[Extracted data entries]
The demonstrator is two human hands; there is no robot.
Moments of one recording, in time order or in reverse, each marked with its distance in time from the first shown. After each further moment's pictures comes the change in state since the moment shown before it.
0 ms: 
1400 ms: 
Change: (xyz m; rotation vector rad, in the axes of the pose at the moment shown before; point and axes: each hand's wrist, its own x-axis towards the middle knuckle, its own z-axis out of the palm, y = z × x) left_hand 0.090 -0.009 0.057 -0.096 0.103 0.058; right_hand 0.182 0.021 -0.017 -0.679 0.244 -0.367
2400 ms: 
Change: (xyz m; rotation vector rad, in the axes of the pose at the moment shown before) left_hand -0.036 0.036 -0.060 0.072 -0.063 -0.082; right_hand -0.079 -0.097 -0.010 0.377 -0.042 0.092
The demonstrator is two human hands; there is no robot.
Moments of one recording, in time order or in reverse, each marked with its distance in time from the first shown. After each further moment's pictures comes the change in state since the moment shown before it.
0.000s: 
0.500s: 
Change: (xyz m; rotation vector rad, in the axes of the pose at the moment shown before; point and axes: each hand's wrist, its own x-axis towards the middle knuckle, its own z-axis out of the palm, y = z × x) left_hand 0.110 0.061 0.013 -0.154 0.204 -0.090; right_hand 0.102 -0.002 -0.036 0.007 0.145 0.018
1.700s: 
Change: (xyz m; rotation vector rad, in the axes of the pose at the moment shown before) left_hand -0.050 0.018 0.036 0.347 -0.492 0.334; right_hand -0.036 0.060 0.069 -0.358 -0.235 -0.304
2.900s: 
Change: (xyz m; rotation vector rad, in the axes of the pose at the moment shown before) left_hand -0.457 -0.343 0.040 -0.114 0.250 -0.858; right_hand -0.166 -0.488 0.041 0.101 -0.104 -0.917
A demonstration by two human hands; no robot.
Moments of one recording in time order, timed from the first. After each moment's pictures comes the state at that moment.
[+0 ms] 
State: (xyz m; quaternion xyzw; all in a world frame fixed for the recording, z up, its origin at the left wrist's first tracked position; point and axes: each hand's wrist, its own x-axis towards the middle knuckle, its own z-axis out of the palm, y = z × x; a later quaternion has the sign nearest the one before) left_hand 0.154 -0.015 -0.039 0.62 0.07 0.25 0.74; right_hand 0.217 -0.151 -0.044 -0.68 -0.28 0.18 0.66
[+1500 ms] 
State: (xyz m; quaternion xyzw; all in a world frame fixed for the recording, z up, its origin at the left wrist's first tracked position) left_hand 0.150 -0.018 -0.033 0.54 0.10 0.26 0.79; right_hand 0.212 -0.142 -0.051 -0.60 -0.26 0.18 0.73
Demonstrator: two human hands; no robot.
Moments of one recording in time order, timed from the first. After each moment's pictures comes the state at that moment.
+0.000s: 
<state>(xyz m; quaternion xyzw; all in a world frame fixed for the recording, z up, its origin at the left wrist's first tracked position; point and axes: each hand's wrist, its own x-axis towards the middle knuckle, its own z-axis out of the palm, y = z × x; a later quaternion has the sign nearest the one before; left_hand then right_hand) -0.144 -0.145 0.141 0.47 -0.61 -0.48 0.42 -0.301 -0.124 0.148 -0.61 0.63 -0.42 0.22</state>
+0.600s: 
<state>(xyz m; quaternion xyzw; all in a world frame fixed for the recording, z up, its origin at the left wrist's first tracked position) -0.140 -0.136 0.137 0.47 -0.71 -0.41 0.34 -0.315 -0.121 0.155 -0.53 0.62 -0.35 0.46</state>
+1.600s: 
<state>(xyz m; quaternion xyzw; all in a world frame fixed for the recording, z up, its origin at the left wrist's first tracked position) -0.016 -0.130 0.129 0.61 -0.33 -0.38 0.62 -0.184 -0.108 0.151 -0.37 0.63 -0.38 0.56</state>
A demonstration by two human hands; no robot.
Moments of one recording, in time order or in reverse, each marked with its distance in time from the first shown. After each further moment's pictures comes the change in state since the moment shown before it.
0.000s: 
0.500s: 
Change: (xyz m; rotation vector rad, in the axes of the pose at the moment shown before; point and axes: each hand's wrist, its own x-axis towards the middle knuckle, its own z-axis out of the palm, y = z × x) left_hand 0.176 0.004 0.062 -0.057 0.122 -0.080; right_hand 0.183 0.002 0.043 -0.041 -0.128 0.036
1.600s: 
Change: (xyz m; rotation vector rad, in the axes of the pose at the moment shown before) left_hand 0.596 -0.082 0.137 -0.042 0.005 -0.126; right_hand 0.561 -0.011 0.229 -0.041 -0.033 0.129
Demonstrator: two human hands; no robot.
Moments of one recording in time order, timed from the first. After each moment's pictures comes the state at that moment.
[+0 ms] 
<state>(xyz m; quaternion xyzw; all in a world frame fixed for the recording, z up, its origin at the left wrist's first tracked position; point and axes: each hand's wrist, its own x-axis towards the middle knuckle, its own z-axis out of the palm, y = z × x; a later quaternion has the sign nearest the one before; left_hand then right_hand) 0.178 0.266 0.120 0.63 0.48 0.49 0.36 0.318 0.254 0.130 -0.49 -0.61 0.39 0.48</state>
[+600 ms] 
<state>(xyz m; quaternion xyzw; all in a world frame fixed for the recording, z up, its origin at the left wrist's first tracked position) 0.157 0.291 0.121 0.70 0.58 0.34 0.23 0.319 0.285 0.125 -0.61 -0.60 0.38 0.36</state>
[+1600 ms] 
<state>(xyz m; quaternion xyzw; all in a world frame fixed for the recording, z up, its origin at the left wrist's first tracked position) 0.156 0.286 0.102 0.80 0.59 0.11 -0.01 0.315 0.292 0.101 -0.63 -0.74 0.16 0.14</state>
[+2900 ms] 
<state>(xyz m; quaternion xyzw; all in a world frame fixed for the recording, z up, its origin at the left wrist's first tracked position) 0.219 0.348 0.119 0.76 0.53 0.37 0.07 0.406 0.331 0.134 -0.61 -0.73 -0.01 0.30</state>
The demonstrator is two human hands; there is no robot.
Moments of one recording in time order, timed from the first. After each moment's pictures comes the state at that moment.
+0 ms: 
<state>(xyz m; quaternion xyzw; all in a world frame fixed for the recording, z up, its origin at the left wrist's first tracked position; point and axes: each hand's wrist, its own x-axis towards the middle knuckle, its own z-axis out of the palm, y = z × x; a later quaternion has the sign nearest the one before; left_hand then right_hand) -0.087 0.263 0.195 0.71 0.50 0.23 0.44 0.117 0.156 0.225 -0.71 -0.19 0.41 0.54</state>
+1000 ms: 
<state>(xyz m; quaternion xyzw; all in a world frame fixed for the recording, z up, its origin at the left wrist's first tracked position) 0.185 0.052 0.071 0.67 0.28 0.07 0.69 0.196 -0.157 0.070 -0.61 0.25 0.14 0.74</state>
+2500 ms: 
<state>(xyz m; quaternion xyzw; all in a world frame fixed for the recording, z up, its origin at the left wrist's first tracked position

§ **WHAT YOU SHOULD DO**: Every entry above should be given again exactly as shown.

§ **FINISHED TASK**:
The demonstrator is two human hands; there is no robot.
Moments of one recording, in time order or in reverse, each marked with its distance in time from the first shown. After each further moment's pictures comes the change in state since the moment shown before it.
0 ms: 
1400 ms: 
Change: (xyz m; rotation vector rad, in the axes of the pose at the moment shown before; point and axes: each hand's wrist, its own x-axis towards the middle knuckle, its own z-axis out of the palm, y = z × x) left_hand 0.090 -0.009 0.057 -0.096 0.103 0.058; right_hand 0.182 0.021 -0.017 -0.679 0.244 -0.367
2400 ms: 
Change: (xyz m; rotation vector rad, in the axes of the pose at the moment shown before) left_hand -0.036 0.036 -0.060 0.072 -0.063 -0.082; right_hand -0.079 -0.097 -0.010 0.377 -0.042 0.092
The demonstrator is two human hands; there is no robot.
Moments of one recording, in time order or in reverse, each marked with its distance in time from the first shown. After each further moment's pictures comes the change in state since the moment shown before it.
0.000s: 
0.500s: 
Change: (xyz m; rotation vector rad, in the axes of the pose at the moment shown before; point and axes: each hand's wrist, its own x-axis towards the middle knuckle, its own z-axis out of the palm, y = z × x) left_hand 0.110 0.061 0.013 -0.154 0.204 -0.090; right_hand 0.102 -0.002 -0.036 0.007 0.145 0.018
1.700s: 
Change: (xyz m; rotation vector rad, in the axes of the pose at the moment shown before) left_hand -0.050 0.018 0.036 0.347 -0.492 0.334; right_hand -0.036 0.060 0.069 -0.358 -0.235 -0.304
2.900s: 
Change: (xyz m; rotation vector rad, in the axes of the pose at the moment shown before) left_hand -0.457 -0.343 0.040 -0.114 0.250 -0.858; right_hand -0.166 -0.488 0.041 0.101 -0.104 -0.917
A demonstration by two human hands; no robot.
Moments of one recording in time order, timed from the first. After each moment's pictures comes the state at that moment.
[+0 ms] 
State: (xyz m; quaternion xyzw; all in a world frame fixed for the recording, z up, its origin at the left wrist's first tracked position; point and axes: each hand's wrist, its own x-axis towards the middle knuckle, its own z-axis out of the palm, y = z × x; a later quaternion has the sign nearest the one before) left_hand 0.154 -0.015 -0.039 0.62 0.07 0.25 0.74; right_hand 0.217 -0.151 -0.044 -0.68 -0.28 0.18 0.66
[+1500 ms] 
State: (xyz m; quaternion xyzw; all in a world frame fixed for the recording, z up, its origin at the left wrist's first tracked position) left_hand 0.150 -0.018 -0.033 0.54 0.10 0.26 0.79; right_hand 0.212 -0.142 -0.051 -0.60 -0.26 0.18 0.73
Demonstrator: two human hands; no robot.
Moments of one recording in time order, timed from the first. After each moment's pictures comes the state at that moment.
+0.000s: 
<state>(xyz m; quaternion xyzw; all in a world frame fixed for the recording, z up, its origin at the left wrist's first tracked position; point and axes: each hand's wrist, its own x-axis towards the middle knuckle, its own z-axis out of the palm, y = z × x; a later quaternion has the sign nearest the one before; left_hand then right_hand) -0.144 -0.145 0.141 0.47 -0.61 -0.48 0.42 -0.301 -0.124 0.148 -0.61 0.63 -0.42 0.22</state>
+0.600s: 
<state>(xyz m; quaternion xyzw; all in a world frame fixed for the recording, z up, its origin at the left wrist's first tracked position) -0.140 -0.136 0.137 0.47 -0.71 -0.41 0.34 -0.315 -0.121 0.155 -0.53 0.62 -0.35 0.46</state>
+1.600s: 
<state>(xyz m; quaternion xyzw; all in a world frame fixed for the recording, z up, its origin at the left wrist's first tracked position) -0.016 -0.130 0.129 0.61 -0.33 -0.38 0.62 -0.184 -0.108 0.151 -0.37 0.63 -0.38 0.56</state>
A demonstration by two human hands; no robot.
Moments of one recording, in time order or in reverse, each marked with its distance in time from the first shown. After each further moment's pictures comes the change in state since the moment shown before it.
0.000s: 
0.500s: 
Change: (xyz m; rotation vector rad, in the axes of the pose at the moment shown before; point and axes: each hand's wrist, its own x-axis towards the middle knuckle, its own z-axis out of the palm, y = z × x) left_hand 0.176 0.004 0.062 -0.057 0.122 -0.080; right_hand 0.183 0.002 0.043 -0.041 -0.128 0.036
1.600s: 
Change: (xyz m; rotation vector rad, in the axes of the pose at the moment shown before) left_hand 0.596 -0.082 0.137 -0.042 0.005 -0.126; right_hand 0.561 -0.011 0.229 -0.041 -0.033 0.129
Demonstrator: two human hands; no robot.
Moments of one recording in time order, timed from the first. After each moment's pictures comes the state at that moment.
[+0 ms] 
<state>(xyz m; quaternion xyzw; all in a world frame fixed for the recording, z up, its origin at the left wrist's first tracked position; point and axes: each hand's wrist, its own x-axis towards the middle knuckle, its own z-axis out of the palm, y = z × x; a later quaternion has the sign nearest the one before; left_hand then right_hand) 0.178 0.266 0.120 0.63 0.48 0.49 0.36 0.318 0.254 0.130 -0.49 -0.61 0.39 0.48</state>
[+600 ms] 
<state>(xyz m; quaternion xyzw; all in a world frame fixed for the recording, z up, its origin at the left wrist's first tracked position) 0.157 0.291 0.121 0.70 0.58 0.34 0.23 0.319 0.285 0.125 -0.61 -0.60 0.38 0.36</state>
[+1600 ms] 
<state>(xyz m; quaternion xyzw; all in a world frame fixed for the recording, z up, its origin at the left wrist's first tracked position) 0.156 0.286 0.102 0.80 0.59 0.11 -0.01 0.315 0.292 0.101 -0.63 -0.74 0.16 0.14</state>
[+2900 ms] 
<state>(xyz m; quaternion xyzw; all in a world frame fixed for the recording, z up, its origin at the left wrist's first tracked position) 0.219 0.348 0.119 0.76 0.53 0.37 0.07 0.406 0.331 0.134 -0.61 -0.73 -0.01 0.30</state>
The demonstrator is two human hands; there is no robot.
Moments of one recording in time order, timed from the first. After each moment's pictures comes the state at that moment.
+0 ms: 
<state>(xyz m; quaternion xyzw; all in a world frame fixed for the recording, z up, its origin at the left wrist's first tracked position; point and axes: each hand's wrist, its own x-axis towards the middle knuckle, its own z-axis out of the palm, y = z × x; a later quaternion has the sign nearest the one before; left_hand then right_hand) -0.087 0.263 0.195 0.71 0.50 0.23 0.44 0.117 0.156 0.225 -0.71 -0.19 0.41 0.54</state>
+1000 ms: 
<state>(xyz m; quaternion xyzw; all in a world frame fixed for the recording, z up, its origin at the left wrist's first tracked position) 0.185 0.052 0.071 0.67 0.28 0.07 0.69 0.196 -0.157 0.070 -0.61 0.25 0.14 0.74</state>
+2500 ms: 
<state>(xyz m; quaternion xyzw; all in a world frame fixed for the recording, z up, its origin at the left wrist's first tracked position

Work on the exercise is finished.